*ABOUT THIS TASK*. Exactly and in full, give the records again.

*SUPPLIED DATA*.
------------------------------------------------
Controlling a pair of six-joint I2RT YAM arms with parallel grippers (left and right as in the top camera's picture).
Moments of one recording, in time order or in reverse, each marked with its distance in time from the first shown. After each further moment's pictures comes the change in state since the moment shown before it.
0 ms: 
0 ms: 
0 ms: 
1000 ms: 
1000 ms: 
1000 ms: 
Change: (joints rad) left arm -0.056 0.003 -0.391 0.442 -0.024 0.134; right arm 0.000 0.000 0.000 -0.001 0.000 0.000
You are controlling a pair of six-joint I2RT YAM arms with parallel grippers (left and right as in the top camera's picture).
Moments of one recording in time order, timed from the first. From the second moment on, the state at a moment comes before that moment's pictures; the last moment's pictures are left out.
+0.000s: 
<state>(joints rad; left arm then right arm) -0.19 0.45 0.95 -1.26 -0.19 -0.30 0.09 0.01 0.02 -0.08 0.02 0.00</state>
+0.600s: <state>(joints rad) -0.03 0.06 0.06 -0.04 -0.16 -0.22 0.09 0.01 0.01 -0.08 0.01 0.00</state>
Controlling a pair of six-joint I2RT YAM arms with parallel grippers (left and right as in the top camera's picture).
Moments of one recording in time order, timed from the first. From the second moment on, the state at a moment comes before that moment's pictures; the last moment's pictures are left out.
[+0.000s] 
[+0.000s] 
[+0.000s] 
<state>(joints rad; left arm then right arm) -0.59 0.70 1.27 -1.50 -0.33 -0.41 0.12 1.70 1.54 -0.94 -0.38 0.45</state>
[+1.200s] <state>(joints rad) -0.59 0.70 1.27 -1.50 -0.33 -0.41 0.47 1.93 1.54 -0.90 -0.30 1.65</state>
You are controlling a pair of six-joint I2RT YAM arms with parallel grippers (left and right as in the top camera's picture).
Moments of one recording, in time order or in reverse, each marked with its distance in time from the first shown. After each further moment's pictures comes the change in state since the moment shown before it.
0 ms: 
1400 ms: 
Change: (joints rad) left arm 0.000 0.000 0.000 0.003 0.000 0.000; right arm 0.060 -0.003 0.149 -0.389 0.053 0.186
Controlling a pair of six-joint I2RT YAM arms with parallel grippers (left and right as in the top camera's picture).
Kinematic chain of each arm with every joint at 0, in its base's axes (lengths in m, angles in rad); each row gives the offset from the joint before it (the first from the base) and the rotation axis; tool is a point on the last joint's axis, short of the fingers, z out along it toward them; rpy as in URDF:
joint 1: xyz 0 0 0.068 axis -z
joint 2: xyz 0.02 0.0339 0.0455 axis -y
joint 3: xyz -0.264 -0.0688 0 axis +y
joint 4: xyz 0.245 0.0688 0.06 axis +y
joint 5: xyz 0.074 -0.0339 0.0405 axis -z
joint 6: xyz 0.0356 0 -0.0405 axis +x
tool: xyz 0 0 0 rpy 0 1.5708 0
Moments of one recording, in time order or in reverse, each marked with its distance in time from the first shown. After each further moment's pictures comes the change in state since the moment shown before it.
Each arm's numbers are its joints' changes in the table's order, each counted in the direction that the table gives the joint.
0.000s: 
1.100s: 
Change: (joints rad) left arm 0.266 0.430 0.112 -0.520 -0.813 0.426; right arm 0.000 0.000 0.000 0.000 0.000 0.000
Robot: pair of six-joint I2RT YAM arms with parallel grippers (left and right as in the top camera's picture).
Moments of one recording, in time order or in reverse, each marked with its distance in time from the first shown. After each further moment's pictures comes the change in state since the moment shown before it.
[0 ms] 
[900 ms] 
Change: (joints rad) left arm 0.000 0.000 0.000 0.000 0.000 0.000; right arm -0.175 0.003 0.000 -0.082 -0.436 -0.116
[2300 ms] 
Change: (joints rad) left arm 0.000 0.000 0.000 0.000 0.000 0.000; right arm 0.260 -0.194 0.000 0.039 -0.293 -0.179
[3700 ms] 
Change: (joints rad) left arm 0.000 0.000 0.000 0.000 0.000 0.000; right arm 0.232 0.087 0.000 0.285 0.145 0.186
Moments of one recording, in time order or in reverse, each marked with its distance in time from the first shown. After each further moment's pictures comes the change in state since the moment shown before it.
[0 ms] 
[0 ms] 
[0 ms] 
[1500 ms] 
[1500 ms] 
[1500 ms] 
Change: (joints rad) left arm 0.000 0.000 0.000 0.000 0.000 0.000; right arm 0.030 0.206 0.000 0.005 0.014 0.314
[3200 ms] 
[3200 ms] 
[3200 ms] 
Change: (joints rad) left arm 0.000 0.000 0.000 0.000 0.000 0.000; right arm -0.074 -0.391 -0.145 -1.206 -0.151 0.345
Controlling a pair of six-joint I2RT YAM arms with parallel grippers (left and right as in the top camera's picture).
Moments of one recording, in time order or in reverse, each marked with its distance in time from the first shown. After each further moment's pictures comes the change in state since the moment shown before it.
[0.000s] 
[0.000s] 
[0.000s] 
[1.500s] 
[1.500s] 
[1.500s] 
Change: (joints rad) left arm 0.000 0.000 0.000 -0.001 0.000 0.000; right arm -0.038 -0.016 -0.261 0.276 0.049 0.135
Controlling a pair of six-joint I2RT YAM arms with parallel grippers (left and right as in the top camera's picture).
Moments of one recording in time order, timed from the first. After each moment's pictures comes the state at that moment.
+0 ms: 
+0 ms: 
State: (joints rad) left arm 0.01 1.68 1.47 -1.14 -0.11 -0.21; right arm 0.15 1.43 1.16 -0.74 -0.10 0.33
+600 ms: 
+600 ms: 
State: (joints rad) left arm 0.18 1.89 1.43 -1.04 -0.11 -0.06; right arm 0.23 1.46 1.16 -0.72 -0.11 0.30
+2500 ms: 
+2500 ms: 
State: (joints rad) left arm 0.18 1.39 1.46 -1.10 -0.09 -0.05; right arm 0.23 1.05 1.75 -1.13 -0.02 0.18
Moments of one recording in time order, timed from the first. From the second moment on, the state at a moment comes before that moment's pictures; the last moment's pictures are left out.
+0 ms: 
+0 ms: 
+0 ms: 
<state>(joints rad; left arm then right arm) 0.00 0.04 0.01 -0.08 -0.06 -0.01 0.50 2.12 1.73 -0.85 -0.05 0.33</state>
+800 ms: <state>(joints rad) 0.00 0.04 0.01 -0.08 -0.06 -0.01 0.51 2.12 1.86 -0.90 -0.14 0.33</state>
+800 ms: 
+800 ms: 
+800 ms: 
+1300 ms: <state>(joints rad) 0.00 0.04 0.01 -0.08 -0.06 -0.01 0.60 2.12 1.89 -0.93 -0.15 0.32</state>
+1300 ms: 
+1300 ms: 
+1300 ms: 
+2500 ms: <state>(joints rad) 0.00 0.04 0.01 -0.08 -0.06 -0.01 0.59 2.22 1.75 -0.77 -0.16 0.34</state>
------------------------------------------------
*RESPONSE TO THE EXERCISE*.
Controlling a pair of six-joint I2RT YAM arms with parallel grippers (left and right as in the top camera's picture).
Moments of one recording, in time order or in reverse, each marked with its distance in time from the first shown. After each further moment's pictures comes the change in state since the moment shown before it.
0 ms: 
0 ms: 
0 ms: 
1000 ms: 
1000 ms: 
1000 ms: 
Change: (joints rad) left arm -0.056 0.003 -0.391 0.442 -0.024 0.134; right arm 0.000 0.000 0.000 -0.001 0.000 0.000
You are controlling a pair of six-joint I2RT YAM arms with parallel grippers (left and right as in the top camera's picture).
Moments of one recording in time order, timed from the first. From the second moment on, the state at a moment comes before that moment's pictures; the last moment's pictures are left out.
+0.000s: 
<state>(joints rad; left arm then right arm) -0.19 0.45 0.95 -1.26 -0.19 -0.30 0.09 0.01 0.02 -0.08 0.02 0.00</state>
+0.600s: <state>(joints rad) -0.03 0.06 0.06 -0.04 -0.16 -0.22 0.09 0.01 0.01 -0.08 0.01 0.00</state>
Controlling a pair of six-joint I2RT YAM arms with parallel grippers (left and right as in the top camera's picture).
Moments of one recording in time order, timed from the first. From the second moment on, the state at a moment comes before that moment's pictures; the last moment's pictures are left out.
[+0.000s] 
[+0.000s] 
[+0.000s] 
<state>(joints rad; left arm then right arm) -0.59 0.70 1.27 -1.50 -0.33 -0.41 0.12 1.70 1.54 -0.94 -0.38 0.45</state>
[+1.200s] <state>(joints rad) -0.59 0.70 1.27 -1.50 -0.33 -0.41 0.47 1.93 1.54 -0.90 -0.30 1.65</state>
You are controlling a pair of six-joint I2RT YAM arms with parallel grippers (left and right as in the top camera's picture).
Moments of one recording, in time order or in reverse, each marked with its distance in time from the first shown. After each further moment's pictures comes the change in state since the moment shown before it.
0 ms: 
1400 ms: 
Change: (joints rad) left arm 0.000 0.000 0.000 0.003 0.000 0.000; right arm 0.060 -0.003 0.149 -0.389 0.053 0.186
Controlling a pair of six-joint I2RT YAM arms with parallel grippers (left and right as in the top camera's picture).
Kinematic chain of each arm with every joint at 0, in its base's axes (lengths in m, angles in rad); each row gives the offset from the joint before it (the first from the base) and the rotation axis; tool is a point on the last joint's axis, short of the fingers, z out along it toward them; rpy as in URDF:
joint 1: xyz 0 0 0.068 axis -z
joint 2: xyz 0.02 0.0339 0.0455 axis -y
joint 3: xyz -0.264 -0.0688 0 axis +y
joint 4: xyz 0.245 0.0688 0.06 axis +y
joint 5: xyz 0.074 -0.0339 0.0405 axis -z
joint 6: xyz 0.0356 0 -0.0405 axis +x
tool: xyz 0 0 0 rpy 0 1.5708 0
Moments of one recording, in time order or in reverse, each marked with its distance in time from the first shown. After each further moment's pictures comes the change in state since the moment shown before it.
Each arm's numbers are its joints' changes in the table's order, each counted in the direction that the table gives the joint.
0.000s: 
1.100s: 
Change: (joints rad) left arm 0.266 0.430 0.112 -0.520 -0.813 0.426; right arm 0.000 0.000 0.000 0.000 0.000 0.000
Robot: pair of six-joint I2RT YAM arms with parallel grippers (left and right as in the top camera's picture).
Moments of one recording, in time order or in reverse, each marked with its distance in time from the first shown. After each further moment's pictures comes the change in state since the moment shown before it.
[0 ms] 
[900 ms] 
Change: (joints rad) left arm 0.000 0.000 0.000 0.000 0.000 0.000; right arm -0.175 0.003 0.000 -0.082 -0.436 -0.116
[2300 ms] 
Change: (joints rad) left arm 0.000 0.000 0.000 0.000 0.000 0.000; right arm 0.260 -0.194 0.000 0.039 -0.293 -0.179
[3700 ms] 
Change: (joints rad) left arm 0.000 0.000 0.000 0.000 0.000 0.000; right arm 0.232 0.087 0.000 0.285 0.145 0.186
Moments of one recording, in time order or in reverse, each marked with its distance in time from the first shown. After each further moment's pictures comes the change in state since the moment shown before it.
[0 ms] 
[0 ms] 
[0 ms] 
[1500 ms] 
[1500 ms] 
[1500 ms] 
Change: (joints rad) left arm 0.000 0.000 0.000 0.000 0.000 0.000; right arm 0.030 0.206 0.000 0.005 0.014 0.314
[3200 ms] 
[3200 ms] 
[3200 ms] 
Change: (joints rad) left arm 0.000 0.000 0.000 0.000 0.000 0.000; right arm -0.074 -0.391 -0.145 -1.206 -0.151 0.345
Controlling a pair of six-joint I2RT YAM arms with parallel grippers (left and right as in the top camera's picture).
Moments of one recording, in time order or in reverse, each marked with its distance in time from the first shown. After each further moment's pictures comes the change in state since the moment shown before it.
[0.000s] 
[0.000s] 
[0.000s] 
[1.500s] 
[1.500s] 
[1.500s] 
Change: (joints rad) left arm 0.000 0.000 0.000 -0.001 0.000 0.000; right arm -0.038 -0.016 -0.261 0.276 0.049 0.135
Controlling a pair of six-joint I2RT YAM arms with parallel grippers (left and right as in the top camera's picture).
Moments of one recording in time order, timed from the first. After each moment's pictures comes the state at that moment.
+0 ms: 
+0 ms: 
State: (joints rad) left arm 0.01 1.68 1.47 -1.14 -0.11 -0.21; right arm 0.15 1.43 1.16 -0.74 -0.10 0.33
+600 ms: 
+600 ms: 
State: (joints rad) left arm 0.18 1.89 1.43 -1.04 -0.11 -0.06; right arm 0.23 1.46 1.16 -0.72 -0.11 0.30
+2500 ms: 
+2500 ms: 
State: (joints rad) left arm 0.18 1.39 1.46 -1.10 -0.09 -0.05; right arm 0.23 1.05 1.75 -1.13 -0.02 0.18
Moments of one recording in time order, timed from the first. From the second moment on, the state at a moment comes before that moment's pictures; the last moment's pictures are left out.
+0 ms: 
+0 ms: 
+0 ms: 
<state>(joints rad; left arm then right arm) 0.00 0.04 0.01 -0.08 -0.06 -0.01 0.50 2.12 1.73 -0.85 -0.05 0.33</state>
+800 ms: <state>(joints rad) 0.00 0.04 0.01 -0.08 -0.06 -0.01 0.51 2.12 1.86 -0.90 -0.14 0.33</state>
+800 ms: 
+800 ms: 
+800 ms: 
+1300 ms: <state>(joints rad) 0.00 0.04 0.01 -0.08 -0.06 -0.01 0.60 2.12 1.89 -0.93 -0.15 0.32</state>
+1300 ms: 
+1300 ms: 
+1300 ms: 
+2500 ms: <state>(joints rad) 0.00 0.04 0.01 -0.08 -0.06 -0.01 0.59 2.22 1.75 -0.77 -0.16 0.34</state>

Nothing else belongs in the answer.